---
name: skillpack-creator
description: Create a reusable SkillPack from a successful completed task. Use when the user wants to convert a one-off research, coding, analysis, or content workflow into a distributable local SkillPack with `skillpack.json`, local skills under `skills/`, starter prompts, start scripts, and an optional zip package.
---

# Skillpack Creator

## Overview

Turn a successful task into a reusable SkillPack. Extract the stable workflow, decide what belongs in a local skill versus pack-level prompts, generate the pack structure, and package it only after the workflow is explicit and repeatable.

## Workflow

### 1. Normalize the source task

Reduce the finished task into a clean execution spec:

- Capture the user goal, concrete deliverable, and the final successful workflow (not the full exploratory transcript).
- List required skills, tools, files, secrets, and environment assumptions.
- Separate deterministic steps from heuristic steps; remove dead ends and debugging noise.
- If the task is still too broad, narrow the scope instead of writing a vague mega-skill. If key success conditions depend on hidden human judgment, mark the pack as a best-effort assistant workflow.

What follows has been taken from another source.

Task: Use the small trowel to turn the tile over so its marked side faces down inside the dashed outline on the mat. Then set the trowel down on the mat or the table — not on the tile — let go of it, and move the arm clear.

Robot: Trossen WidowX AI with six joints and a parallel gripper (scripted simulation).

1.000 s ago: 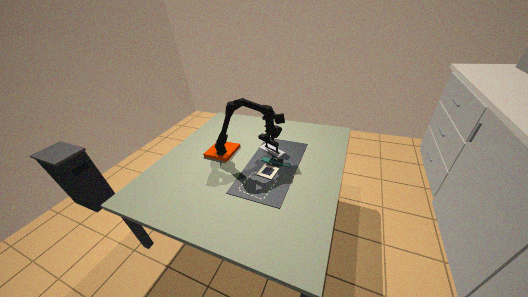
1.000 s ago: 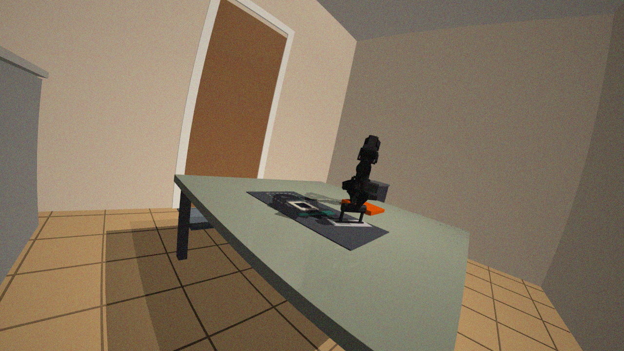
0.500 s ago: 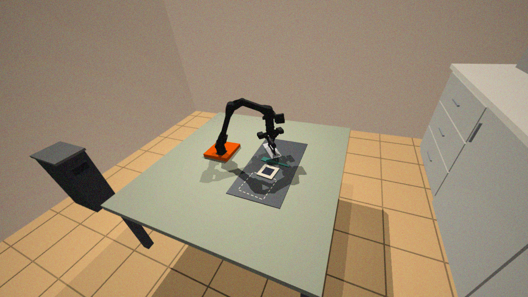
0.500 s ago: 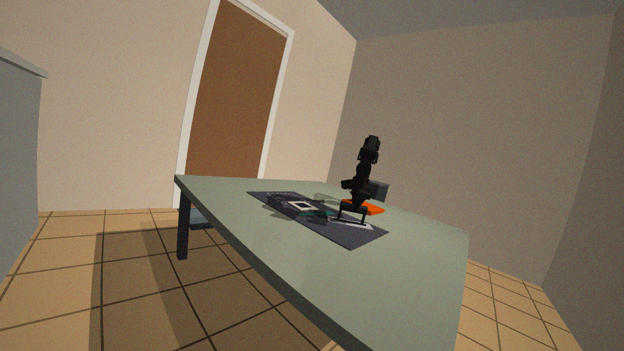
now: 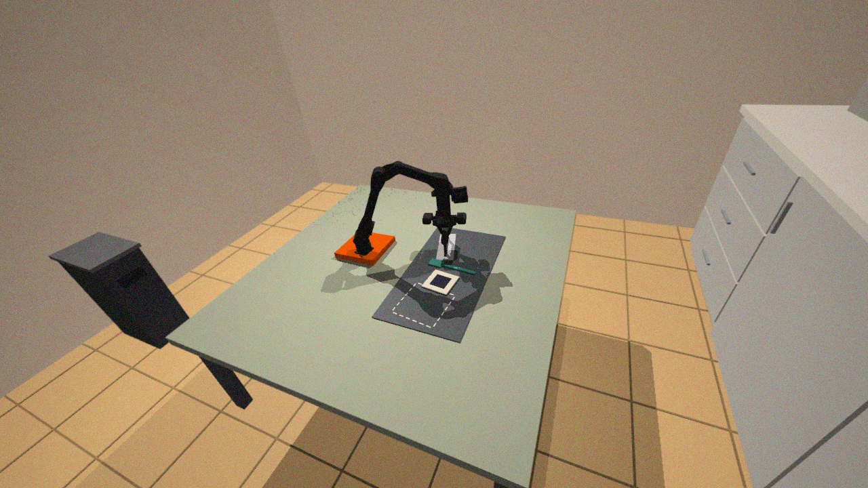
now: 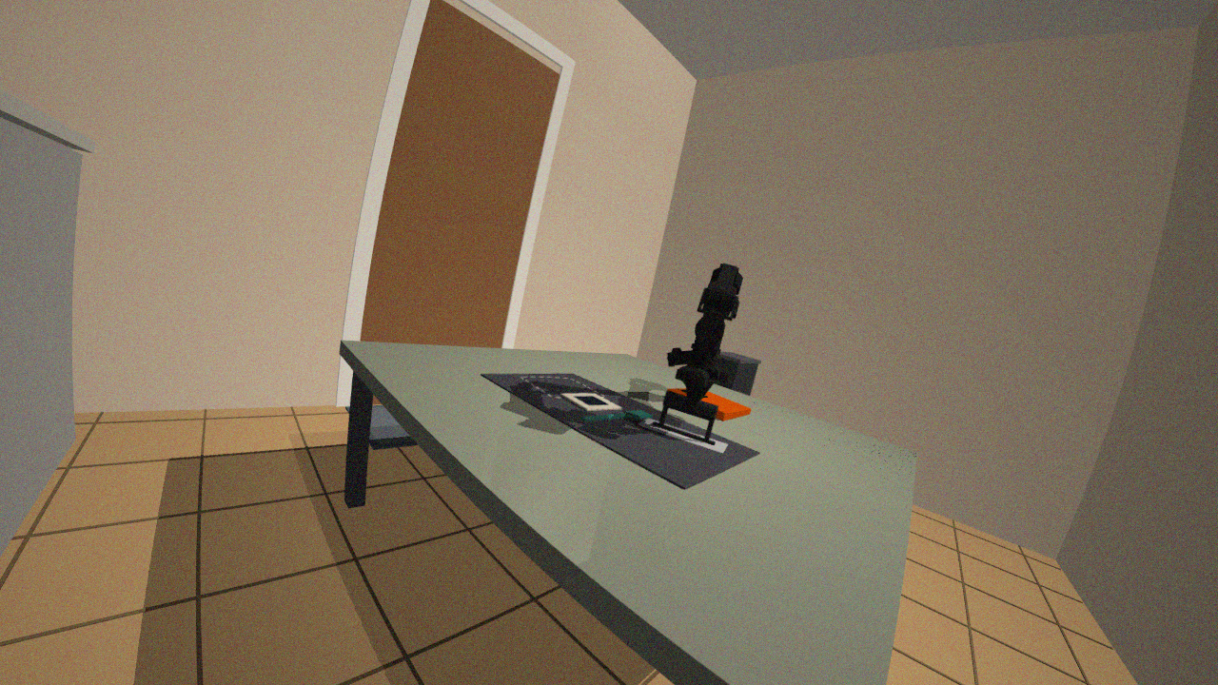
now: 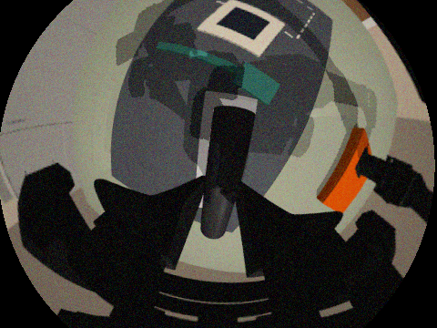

Ask for missing stable facts or infer only the low-risk pieces.

### 2. Decide what the pack should contain

- **Local skill** (`skills/`): reusable procedural knowledge. Keep scripts minimal unless reproducibility depends on exact file generation or repetitive shell steps.
- **Scripts** (`scripts/`): repeated shell or file-generation logic where reliability matters.
- **References** (`references/`): detailed schemas, API notes, or conventions that should not bloat `SKILL.md`.
- **Prompts** (`skillpack.json`): 1–3 pack-level starter inputs for the UI — not a DAG or state machine. See `references/skillpack-format.md` for exact pack semantics.

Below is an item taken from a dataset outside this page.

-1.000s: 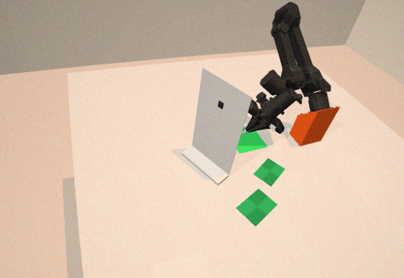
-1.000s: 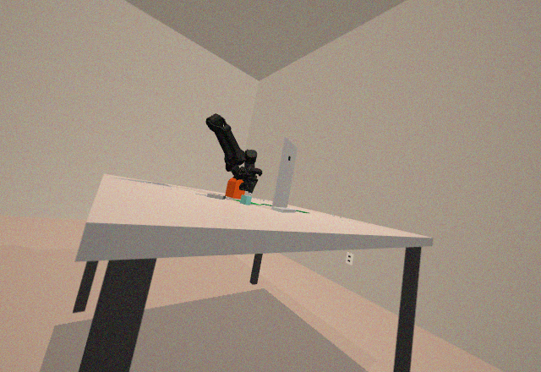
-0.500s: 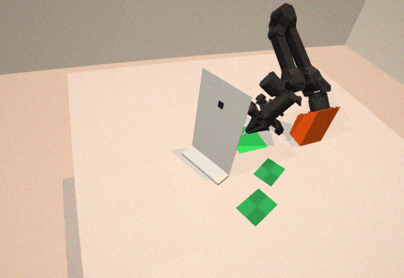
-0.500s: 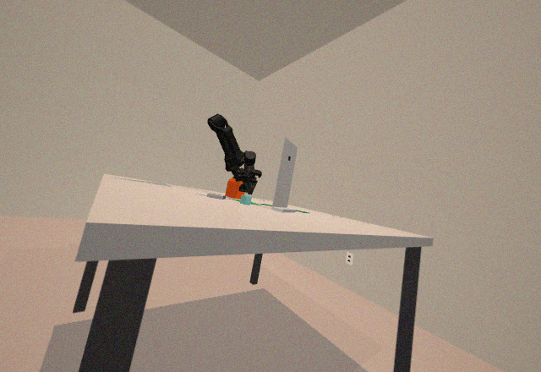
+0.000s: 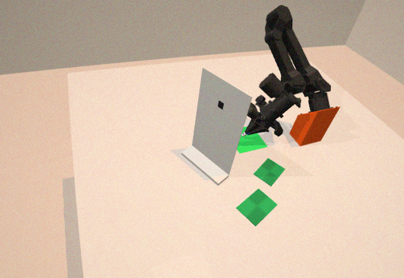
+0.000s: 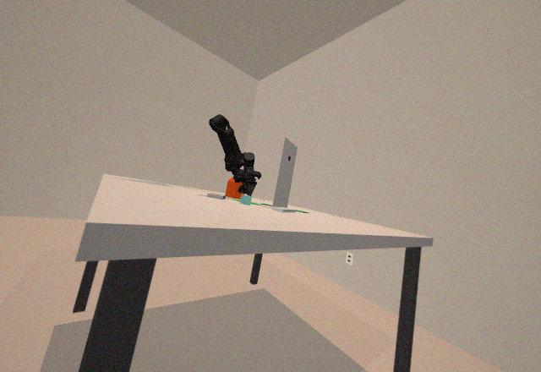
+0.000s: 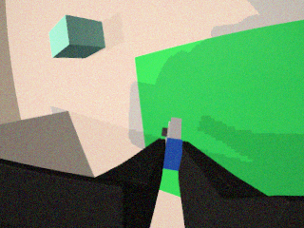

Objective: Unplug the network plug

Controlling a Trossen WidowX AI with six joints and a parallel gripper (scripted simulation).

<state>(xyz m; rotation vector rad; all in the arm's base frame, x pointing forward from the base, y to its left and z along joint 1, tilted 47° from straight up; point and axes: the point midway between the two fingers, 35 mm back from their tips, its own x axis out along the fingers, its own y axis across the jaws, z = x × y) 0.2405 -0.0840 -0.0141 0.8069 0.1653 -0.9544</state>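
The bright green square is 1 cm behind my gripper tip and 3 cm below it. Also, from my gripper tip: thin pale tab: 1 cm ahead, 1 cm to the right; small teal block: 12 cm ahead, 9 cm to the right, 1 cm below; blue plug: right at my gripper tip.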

### 3. Create the pack specification

Before writing files, define the pack spec. Prefer one local orchestrator skill plus a small number of external skills. Example minimal manifest:

```json
{
  "name": "company-research",
  "description": "Research a company and produce a summary report",
  "version": "1.0.0",
  "prompts": ["Research {company} and create a report with financials and competitors"],
  "skills": [
    { "name": "research-orchestrator", "source": "./skills/research-orchestrator", "description": "Orchestrate company research across multiple sources" }
  ]
}
```

### 4. Create the local orchestrator skill

Create `skills/<skill-name>/SKILL.md` with frontmatter and imperative workflow instructions:

```yaml
---
name: research-orchestrator
description: "Orchestrate multi-source company research. Use when the user wants a structured company report covering financials, competitors, and market position."
---
```

- Write the stable workflow as imperative steps in the body.
- Add `scripts/` only for fragile or repeated operations; add `references/` only for detailed information.

### 5. Materialize the pack

Use `scripts/scaffold_skillpack.py` when you have the pack spec:

```bash
# Basic
python3 skills/skillpack-creator/scripts/scaffold_skillpack.py \
  --manifest /tmp/skillpack.json \
  --output /absolute/path/to/output-pack

# With zip
python3 skills/skillpack-creator/scripts/scaffold_skillpack.py \
  --manifest /tmp/skillpack.json \
  --output /absolute/path/to/output-pack \
  --zip
```

The script validates the manifest, writes `skillpack.json`, creates `skills/`, copies `start.sh`/`start.bat` from `templates/`, and optionally runs `npx -y @cremini/skillpack zip`.

### 6. Validate the result

Before handing the pack back, confirm:

- The manifest matches the intended pack scope
- Every declared skill has a valid `name`, `source`, and `description`
- Local skills are present under the target pack's `skills/`
- Starter prompts are concrete enough to reproduce the workflow
- Zip only after the pack runs as a directory

## Output Standard

Produce:

1. A short summary of the stabilized workflow.
2. The target pack structure and skill inventory.
3. The created or updated local skill files.
4. The generated `skillpack.json`.
5. Whether the pack was zipped and where the zip lives.